=== Extracted entries ===

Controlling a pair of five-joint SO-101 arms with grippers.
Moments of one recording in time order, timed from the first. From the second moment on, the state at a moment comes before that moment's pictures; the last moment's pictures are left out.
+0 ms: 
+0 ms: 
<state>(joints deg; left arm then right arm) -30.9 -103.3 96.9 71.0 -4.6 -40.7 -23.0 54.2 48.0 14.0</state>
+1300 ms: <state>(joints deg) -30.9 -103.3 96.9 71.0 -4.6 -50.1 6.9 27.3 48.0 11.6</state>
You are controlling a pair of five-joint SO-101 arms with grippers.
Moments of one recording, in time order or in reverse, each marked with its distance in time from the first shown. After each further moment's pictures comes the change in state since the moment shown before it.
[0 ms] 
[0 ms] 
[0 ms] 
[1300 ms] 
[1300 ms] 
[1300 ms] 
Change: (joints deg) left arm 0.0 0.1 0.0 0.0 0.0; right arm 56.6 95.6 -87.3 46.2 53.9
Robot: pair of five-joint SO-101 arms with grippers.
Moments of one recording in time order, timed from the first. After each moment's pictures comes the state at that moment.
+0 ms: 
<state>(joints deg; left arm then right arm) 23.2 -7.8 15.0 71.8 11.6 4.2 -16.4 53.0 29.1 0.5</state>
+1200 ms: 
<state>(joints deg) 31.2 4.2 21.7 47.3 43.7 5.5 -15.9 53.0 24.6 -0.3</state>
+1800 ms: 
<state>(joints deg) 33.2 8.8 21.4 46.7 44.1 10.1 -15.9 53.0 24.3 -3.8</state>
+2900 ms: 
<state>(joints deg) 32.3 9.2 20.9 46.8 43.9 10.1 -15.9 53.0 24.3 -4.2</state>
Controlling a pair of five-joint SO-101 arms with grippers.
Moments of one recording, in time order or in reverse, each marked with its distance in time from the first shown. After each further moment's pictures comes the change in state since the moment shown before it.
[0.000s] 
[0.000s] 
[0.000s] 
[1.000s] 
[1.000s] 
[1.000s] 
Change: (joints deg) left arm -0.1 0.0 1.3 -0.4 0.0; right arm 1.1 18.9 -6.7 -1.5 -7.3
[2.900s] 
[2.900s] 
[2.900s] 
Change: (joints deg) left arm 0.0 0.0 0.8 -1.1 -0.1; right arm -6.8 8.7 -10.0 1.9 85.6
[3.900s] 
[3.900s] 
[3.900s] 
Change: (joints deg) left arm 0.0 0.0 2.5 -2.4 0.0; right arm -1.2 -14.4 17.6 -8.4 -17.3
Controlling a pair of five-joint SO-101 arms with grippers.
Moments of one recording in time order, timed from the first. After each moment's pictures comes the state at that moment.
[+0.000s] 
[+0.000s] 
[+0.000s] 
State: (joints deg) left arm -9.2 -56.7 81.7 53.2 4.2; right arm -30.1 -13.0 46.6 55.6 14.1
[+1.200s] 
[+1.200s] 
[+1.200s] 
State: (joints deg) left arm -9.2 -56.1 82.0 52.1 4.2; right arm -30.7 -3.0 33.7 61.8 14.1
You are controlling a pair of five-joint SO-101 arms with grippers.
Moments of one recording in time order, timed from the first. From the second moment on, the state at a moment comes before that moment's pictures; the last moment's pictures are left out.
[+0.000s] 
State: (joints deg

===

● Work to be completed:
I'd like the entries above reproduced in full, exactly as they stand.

● Solution below:
Controlling a pair of five-joint SO-101 arms with grippers.
Moments of one recording in time order, timed from the first. From the second moment on, the state at a moment comes before that moment's pictures; the last moment's pictures are left out.
+0 ms: 
+0 ms: 
<state>(joints deg; left arm then right arm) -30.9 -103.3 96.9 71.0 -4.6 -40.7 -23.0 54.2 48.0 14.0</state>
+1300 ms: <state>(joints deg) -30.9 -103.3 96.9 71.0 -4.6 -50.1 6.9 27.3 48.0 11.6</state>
You are controlling a pair of five-joint SO-101 arms with grippers.
Moments of one recording, in time order or in reverse, each marked with its distance in time from the first shown. After each further moment's pictures comes the change in state since the moment shown before it.
[0 ms] 
[0 ms] 
[0 ms] 
[1300 ms] 
[1300 ms] 
[1300 ms] 
Change: (joints deg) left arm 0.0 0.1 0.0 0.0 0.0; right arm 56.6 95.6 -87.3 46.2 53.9
Robot: pair of five-joint SO-101 arms with grippers.
Moments of one recording in time order, timed from the first. After each moment's pictures comes the state at that moment.
+0 ms: 
<state>(joints deg; left arm then right arm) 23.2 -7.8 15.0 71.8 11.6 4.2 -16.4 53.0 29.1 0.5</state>
+1200 ms: 
<state>(joints deg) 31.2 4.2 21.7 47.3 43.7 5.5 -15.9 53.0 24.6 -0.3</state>
+1800 ms: 
<state>(joints deg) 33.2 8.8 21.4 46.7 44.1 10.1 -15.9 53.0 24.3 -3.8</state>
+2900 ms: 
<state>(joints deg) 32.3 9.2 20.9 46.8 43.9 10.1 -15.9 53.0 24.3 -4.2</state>
Controlling a pair of five-joint SO-101 arms with grippers.
Moments of one recording, in time order or in reverse, each marked with its distance in time from the first shown. After each further moment's pictures comes the change in state since the moment shown before it.
[0.000s] 
[0.000s] 
[0.000s] 
[1.000s] 
[1.000s] 
[1.000s] 
Change: (joints deg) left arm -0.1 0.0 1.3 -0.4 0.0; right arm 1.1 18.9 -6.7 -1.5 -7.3
[2.900s] 
[2.900s] 
[2.900s] 
Change: (joints deg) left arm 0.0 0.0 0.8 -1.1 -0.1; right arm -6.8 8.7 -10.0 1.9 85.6
[3.900s] 
[3.900s] 
[3.900s] 
Change: (joints deg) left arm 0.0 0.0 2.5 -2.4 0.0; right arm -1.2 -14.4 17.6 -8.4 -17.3
Controlling a pair of five-joint SO-101 arms with grippers.
Moments of one recording in time order, timed from the first. After each moment's pictures comes the state at that moment.
[+0.000s] 
[+0.000s] 
[+0.000s] 
State: (joints deg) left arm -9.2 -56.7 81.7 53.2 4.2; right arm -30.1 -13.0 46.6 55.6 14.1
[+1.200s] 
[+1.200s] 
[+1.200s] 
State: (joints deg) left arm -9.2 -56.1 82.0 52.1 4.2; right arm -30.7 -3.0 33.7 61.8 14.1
You are controlling a pair of five-joint SO-101 arms with grippers.
Moments of one recording in time order, timed from the first. From the second moment on, the state at a moment comes before that moment's pictures; the last moment's pictures are left out.
[+0.000s] 
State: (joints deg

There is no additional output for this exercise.